Task statement:
Extract only the lines from the start of the entries below to the line with "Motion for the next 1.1", inclusive; omit every picture.

---+---

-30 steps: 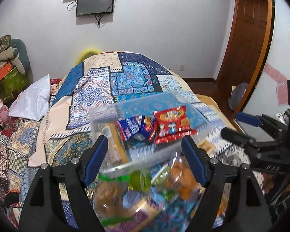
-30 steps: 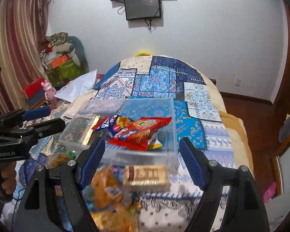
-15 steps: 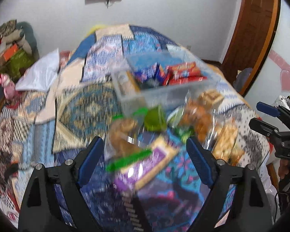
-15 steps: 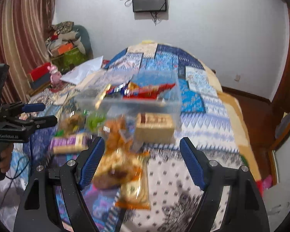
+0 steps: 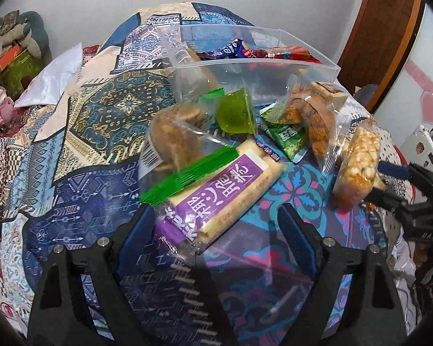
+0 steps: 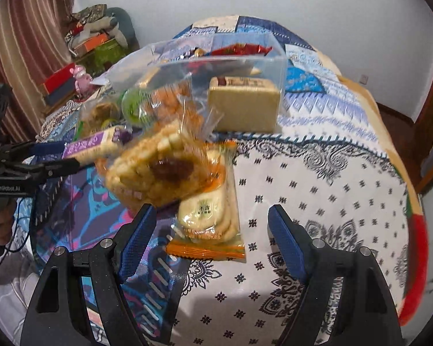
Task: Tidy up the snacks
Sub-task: 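Grasp the purple-labelled bar with left tool while right tool grasps the rice-cracker pack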
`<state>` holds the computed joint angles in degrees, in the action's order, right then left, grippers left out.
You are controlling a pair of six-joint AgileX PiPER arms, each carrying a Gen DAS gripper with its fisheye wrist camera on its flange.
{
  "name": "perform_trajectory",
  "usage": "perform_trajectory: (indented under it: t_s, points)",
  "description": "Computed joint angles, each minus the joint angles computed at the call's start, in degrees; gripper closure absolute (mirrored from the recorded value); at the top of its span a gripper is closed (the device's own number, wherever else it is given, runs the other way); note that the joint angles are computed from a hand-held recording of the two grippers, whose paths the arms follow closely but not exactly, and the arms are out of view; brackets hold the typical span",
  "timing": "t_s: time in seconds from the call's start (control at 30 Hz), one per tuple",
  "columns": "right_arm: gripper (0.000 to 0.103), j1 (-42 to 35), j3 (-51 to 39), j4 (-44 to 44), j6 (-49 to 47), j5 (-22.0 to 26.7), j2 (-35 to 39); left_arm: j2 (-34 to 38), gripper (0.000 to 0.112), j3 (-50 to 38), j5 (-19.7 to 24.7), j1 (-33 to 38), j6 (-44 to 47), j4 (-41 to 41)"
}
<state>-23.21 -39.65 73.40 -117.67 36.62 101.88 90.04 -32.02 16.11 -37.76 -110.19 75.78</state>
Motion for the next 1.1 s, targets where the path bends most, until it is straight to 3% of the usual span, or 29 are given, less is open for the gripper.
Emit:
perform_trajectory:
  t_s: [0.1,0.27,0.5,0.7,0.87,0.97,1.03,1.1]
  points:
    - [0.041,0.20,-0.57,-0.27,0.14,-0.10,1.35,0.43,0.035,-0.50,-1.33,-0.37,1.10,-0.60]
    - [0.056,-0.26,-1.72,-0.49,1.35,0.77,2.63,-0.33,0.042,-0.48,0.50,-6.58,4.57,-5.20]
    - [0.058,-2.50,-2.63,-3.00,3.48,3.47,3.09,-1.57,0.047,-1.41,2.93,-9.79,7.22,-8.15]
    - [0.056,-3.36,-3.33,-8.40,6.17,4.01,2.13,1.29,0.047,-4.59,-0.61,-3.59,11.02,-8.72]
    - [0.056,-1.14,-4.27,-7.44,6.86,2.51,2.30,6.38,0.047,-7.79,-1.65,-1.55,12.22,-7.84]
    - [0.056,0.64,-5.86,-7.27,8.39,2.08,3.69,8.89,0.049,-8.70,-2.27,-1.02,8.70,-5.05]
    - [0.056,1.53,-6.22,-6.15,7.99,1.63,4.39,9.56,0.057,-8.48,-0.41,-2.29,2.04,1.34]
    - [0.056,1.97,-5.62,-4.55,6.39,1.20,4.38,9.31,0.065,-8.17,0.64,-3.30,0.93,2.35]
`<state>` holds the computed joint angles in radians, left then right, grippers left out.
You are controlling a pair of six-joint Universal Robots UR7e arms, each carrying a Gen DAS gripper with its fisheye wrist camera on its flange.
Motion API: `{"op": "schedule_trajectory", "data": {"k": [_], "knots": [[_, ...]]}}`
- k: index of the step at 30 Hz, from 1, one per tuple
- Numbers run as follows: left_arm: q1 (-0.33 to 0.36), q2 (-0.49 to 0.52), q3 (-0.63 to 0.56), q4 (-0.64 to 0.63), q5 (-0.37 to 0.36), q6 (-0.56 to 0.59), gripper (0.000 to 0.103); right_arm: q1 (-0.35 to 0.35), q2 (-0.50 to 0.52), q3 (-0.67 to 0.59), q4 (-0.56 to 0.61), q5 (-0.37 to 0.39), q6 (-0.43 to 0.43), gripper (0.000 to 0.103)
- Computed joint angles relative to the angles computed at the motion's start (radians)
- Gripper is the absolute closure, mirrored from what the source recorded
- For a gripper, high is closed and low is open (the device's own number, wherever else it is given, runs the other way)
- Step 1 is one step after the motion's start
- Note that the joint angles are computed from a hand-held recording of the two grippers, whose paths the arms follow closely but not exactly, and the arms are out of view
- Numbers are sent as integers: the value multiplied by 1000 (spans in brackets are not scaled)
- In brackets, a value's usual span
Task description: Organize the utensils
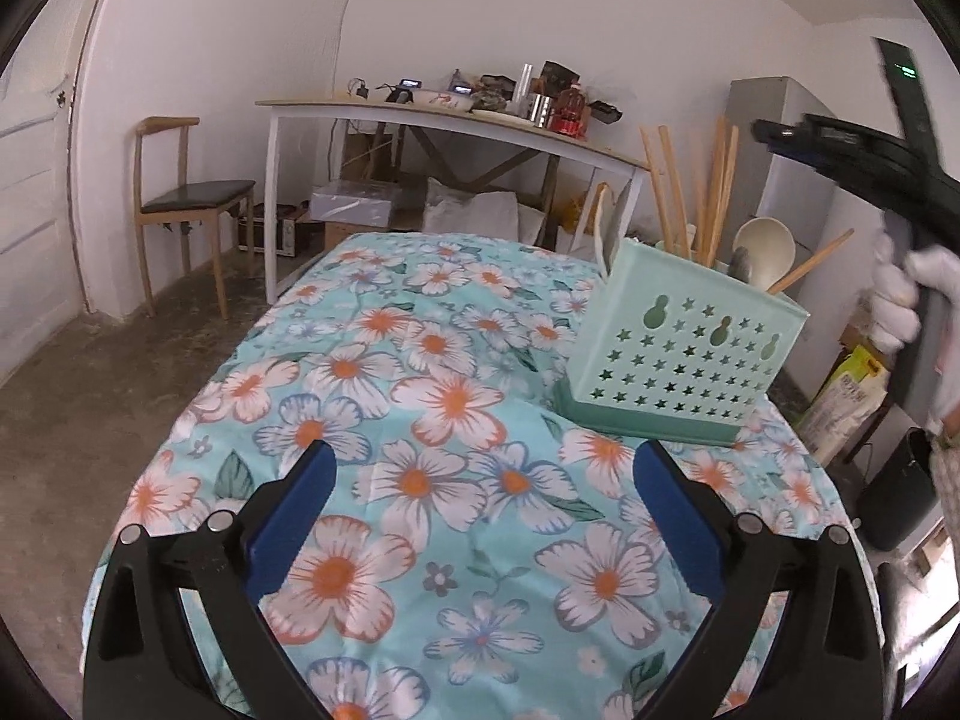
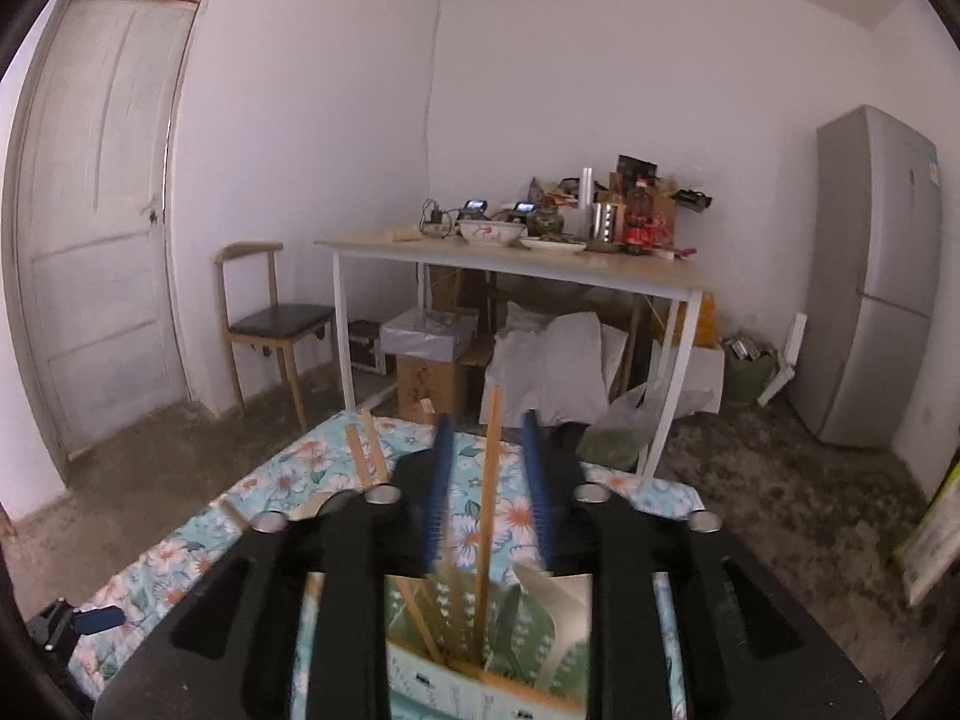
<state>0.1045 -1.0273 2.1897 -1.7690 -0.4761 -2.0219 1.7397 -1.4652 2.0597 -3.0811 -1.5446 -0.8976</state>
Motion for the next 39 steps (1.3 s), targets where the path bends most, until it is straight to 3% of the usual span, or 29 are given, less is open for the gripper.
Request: {"op": "schedule_trajectory", "data": {"k": [6,11,13,16,20,25,31,39], "knots": [[-2,9,-40,87,8,-47,6,-47,-155,69,72,68,59,57],[-12,19,-85,167,11,-79,6,-111,-291,152,153,90,111,31],[-9,27,-112,198,1,-79,6,-131,-334,194,163,58,119,21],[1,56,-184,321,-29,-114,6,-127,-341,237,123,-43,141,14],[11,93,-261,429,-62,-155,6,-95,-320,278,81,-232,204,10],[30,139,-358,523,-96,-185,6,-73,-308,323,18,-354,181,9],[29,210,-469,699,-120,-257,6,-90,-324,359,-91,-373,132,8],[25,227,-509,767,-149,-305,6,-108,-347,362,-111,-349,127,8]]}}
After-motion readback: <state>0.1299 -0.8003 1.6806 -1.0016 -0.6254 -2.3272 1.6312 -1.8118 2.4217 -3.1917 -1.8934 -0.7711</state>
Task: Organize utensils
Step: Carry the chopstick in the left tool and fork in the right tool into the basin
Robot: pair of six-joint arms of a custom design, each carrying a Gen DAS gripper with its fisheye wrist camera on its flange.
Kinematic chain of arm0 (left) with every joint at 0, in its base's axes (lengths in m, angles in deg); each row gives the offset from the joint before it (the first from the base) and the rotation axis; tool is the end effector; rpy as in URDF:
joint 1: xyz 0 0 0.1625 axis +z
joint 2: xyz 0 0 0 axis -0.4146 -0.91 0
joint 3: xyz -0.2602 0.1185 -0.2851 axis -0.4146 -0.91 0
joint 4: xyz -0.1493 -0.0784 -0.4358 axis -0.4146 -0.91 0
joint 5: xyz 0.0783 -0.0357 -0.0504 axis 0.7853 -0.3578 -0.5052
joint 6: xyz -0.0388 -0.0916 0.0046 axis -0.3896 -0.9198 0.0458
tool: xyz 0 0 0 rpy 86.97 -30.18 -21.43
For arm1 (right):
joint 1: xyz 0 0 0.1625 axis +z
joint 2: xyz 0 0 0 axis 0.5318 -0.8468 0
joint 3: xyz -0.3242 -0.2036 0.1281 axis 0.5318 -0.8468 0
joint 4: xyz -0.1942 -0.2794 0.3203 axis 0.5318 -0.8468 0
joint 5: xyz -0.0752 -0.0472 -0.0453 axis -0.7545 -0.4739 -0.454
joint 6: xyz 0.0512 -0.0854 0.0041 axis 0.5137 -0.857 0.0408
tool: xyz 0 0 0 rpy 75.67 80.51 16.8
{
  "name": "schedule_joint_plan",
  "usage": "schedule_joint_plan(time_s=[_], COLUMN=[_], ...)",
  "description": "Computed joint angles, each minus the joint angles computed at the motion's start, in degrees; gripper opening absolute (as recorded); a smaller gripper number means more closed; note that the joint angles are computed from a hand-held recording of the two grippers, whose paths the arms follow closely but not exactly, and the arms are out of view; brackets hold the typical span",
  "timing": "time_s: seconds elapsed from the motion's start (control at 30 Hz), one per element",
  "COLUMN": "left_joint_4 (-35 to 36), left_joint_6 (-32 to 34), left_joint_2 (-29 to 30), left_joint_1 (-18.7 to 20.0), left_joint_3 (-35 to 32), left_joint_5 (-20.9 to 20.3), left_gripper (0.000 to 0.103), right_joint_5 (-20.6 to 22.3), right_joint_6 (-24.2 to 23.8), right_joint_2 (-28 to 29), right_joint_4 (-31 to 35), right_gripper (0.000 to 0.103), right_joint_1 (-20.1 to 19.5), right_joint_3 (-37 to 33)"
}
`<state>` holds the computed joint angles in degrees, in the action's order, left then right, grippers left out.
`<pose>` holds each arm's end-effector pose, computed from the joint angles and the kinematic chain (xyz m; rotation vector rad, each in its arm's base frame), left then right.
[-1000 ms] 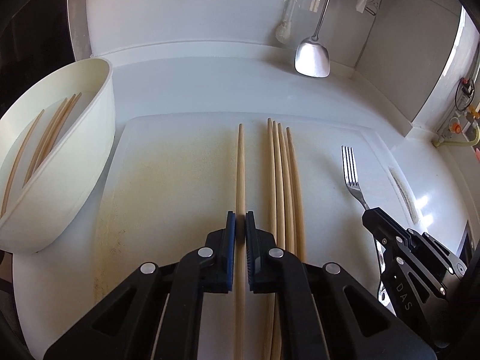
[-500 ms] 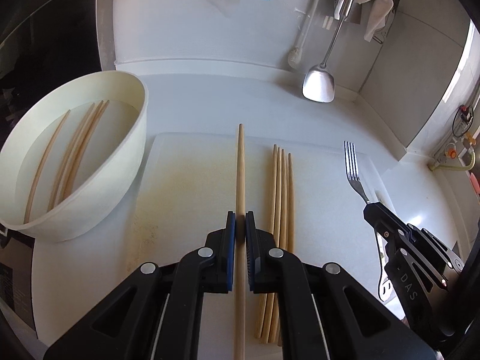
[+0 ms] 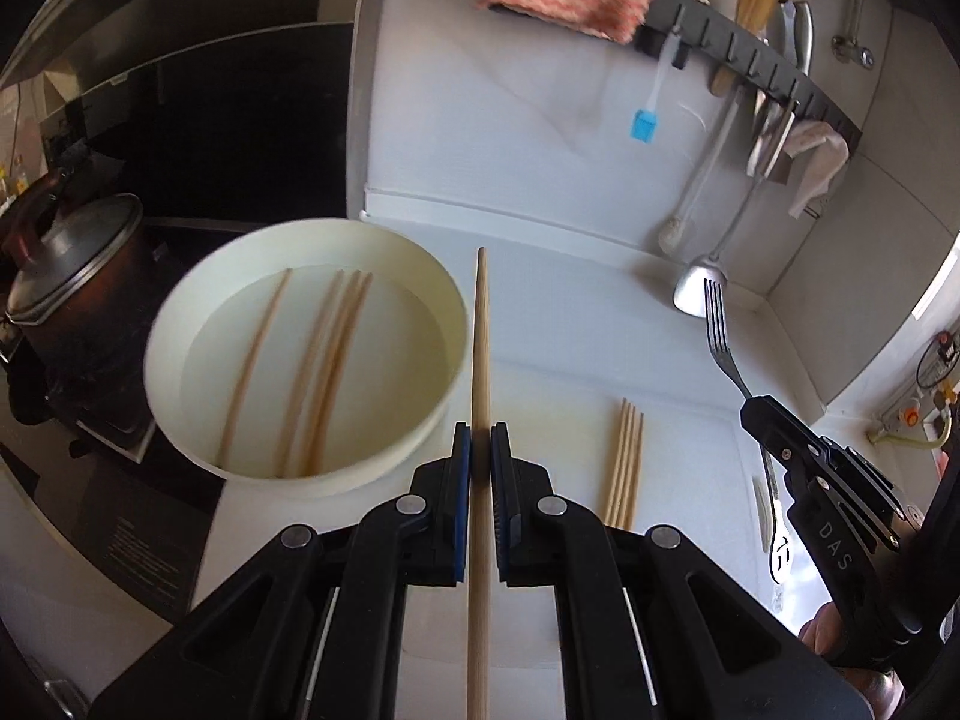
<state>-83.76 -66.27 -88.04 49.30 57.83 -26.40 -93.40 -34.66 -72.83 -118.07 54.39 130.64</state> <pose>-0.5029 -0.4748 0.0160 -0.1744 2.1693 -1.1172 0.0973 -0.5734 0.4431 1.1430 -2.5212 0.7213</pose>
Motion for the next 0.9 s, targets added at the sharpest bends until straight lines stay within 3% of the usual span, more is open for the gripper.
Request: schedule_joint_plan(time_s=[0.1,0.23,0.37,0.57,0.7,0.9], left_joint_4=[4.80,4.69,-2.33,-15.69,-21.53,-24.87], left_joint_6=[-2.72,-0.12,9.33,25.13,30.42,32.86], left_joint_2=[-4.38,-10.31,-15.66,-19.59,-20.02,-19.26], left_joint_1=[0.25,1.91,4.67,9.98,12.87,16.01], left_joint_3=[2.57,7.08,12.40,16.87,18.00,18.07], left_joint_5=[1.56,3.08,4.52,2.32,0.14,-2.10], left_gripper=[0.007,0.007,0.007,0.007,0.007,0.007], right_joint_5=[0.12,-1.31,-3.63,-6.78,-9.67,-13.42], right_joint_6=[2.27,7.01,12.06,18.87,21.45,23.06], right_joint_2=[1.26,4.63,9.40,16.08,19.97,24.55], right_joint_4=[-0.55,-3.73,-8.14,-12.12,-11.51,-7.78], right_gripper=[0.007,0.007,0.007,0.007,0.007,0.007], right_joint_1=[2.71,6.78,10.87,14.74,15.55,15.31], right_joint_3=[0.39,1.03,1.36,1.27,0.05,-2.78])
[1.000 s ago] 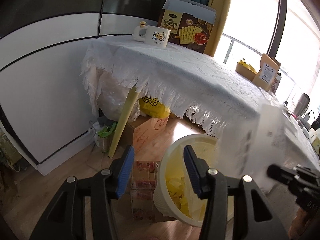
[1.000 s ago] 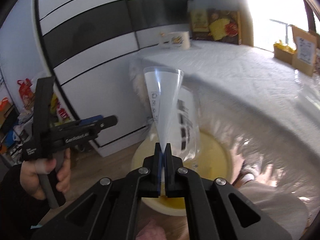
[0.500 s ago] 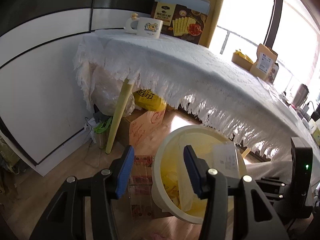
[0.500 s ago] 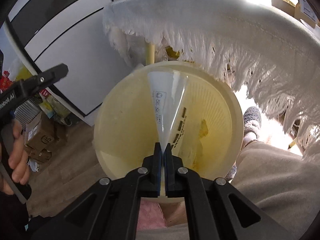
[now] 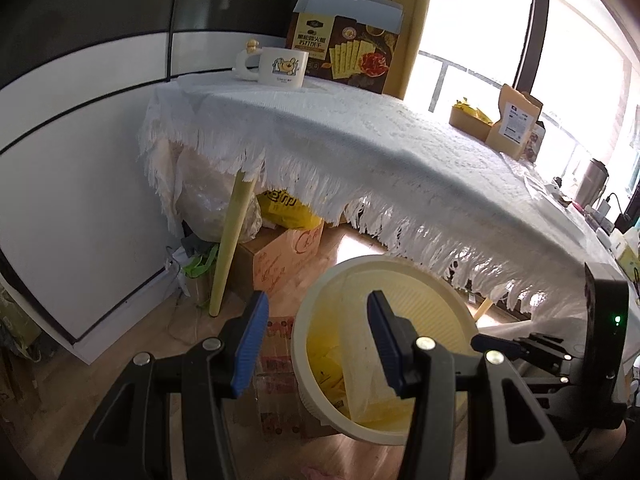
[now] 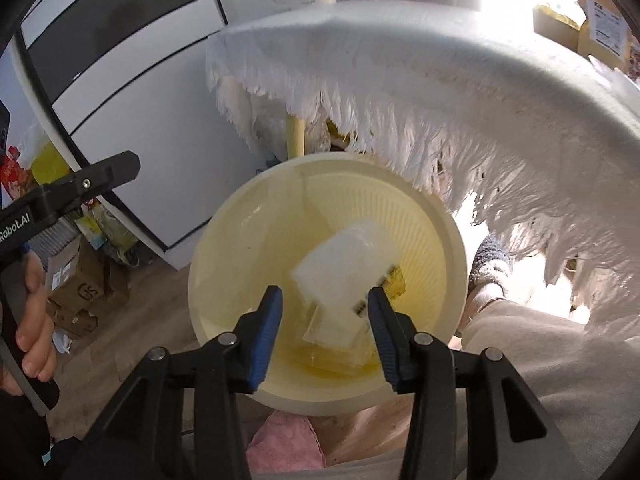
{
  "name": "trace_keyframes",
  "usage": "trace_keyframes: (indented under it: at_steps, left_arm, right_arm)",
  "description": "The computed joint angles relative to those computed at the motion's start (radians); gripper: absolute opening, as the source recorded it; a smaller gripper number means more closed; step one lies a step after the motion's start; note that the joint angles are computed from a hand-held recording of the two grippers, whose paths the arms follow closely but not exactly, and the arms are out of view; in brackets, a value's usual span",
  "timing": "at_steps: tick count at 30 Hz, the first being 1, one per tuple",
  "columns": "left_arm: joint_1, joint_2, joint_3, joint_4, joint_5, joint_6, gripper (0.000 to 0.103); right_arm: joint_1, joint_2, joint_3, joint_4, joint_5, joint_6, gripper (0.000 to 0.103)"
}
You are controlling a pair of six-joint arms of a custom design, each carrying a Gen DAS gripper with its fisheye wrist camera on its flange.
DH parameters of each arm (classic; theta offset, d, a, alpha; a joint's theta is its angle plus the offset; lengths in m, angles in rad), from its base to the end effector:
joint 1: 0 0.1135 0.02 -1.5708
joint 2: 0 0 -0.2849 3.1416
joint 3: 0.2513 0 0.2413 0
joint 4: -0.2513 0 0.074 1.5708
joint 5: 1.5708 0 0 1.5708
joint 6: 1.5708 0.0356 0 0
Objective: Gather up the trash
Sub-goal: 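Move both open grippers back to the flat clear bag on the table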
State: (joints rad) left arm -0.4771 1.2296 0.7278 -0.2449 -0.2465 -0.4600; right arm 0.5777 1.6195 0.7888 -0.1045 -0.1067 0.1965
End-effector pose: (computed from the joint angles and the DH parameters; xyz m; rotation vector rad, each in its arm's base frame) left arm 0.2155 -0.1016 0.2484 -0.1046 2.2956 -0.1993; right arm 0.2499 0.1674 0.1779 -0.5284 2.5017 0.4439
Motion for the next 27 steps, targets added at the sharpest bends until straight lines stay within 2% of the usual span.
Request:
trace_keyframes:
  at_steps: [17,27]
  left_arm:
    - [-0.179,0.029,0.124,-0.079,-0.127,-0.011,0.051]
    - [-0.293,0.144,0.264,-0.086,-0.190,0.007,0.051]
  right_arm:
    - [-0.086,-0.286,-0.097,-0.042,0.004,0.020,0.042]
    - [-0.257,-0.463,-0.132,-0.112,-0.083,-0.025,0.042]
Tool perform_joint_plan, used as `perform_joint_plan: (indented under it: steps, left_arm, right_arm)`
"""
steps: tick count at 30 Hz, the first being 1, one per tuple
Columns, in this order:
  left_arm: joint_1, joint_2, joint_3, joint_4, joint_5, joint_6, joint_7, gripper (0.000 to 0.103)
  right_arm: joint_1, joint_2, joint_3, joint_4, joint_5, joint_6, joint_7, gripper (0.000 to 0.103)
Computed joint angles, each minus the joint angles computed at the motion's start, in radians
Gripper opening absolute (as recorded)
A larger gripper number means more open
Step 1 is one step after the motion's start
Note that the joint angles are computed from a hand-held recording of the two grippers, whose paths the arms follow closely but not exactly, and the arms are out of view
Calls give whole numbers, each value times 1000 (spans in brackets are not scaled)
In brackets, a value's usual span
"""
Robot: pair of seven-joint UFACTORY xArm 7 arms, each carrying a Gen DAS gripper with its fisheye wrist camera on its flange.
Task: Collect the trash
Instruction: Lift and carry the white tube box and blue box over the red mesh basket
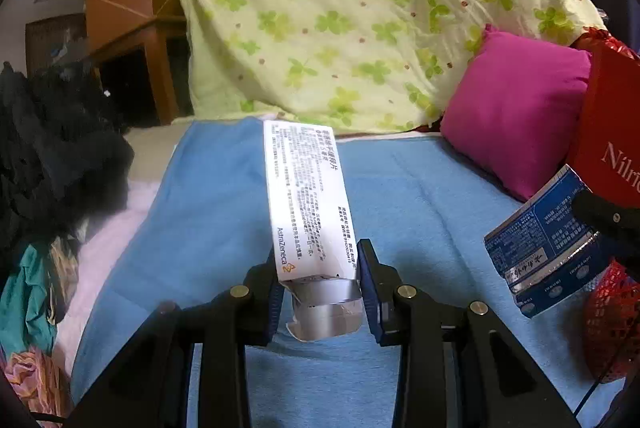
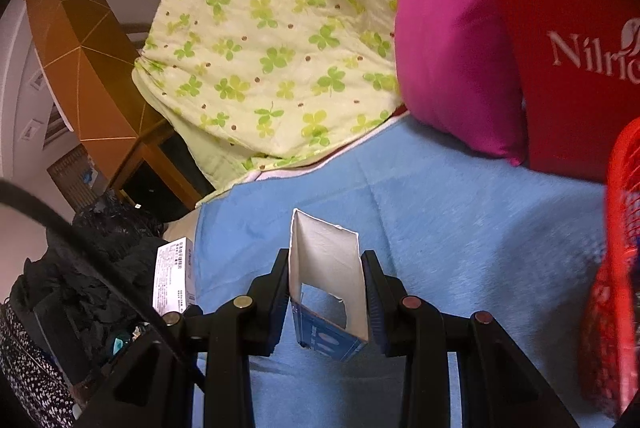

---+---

Answer for the task:
-30 steps: 
-30 steps: 
-15 steps: 
-15 steps: 
+0 steps: 
+0 steps: 
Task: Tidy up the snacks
Sub-task: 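Grasp the purple-labelled bar with left tool while right tool grasps the rice-cracker pack
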`<state>` holds the computed joint angles in degrees, in the action's order, right then left, grippers left out.
You are controlling a pair of six-joint AgileX PiPER arms, each carrying a Gen DAS gripper with its fisheye wrist camera on its flange.
{
  "name": "perform_trajectory",
  "usage": "perform_trajectory: (indented under it: t_s, points)",
  "description": "Computed joint angles, each minus the joint angles computed at the call's start, in degrees; gripper closure absolute (mirrored from the recorded value); at the top of its span a gripper is closed (the device's own number, wherever else it is given, runs the other way); note that the joint angles are computed from a hand-held recording of the two grippers, whose paths the arms follow closely but not exactly, and the arms are out of view; brackets hold the typical span",
  "timing": "t_s: time in seconds from the call's start (control at 30 Hz), one per tuple",
  "columns": "right_arm: gripper (0.000 to 0.103), j1 (-42 to 35), j3 (-51 to 39), j4 (-44 to 44), j6 (-49 to 47), j5 (-22.0 to 26.7), j2 (-35 to 39); left_arm: j2 (-34 to 38), gripper (0.000 to 0.112), j3 (-50 to 38), j5 (-19.7 to 24.7), j1 (-33 to 38), j6 (-44 to 47), j4 (-41 to 41)"
}
<state>-23.21 -39.65 73.40 -117.67 36.62 101.88 90.04 -32.02 16.11 -37.76 -110.19 75.78</state>
Motion for the next 1.1 s, targets where the path bends most, until it is straight to 3% of the usual span, or 29 are given, less is open for the gripper.

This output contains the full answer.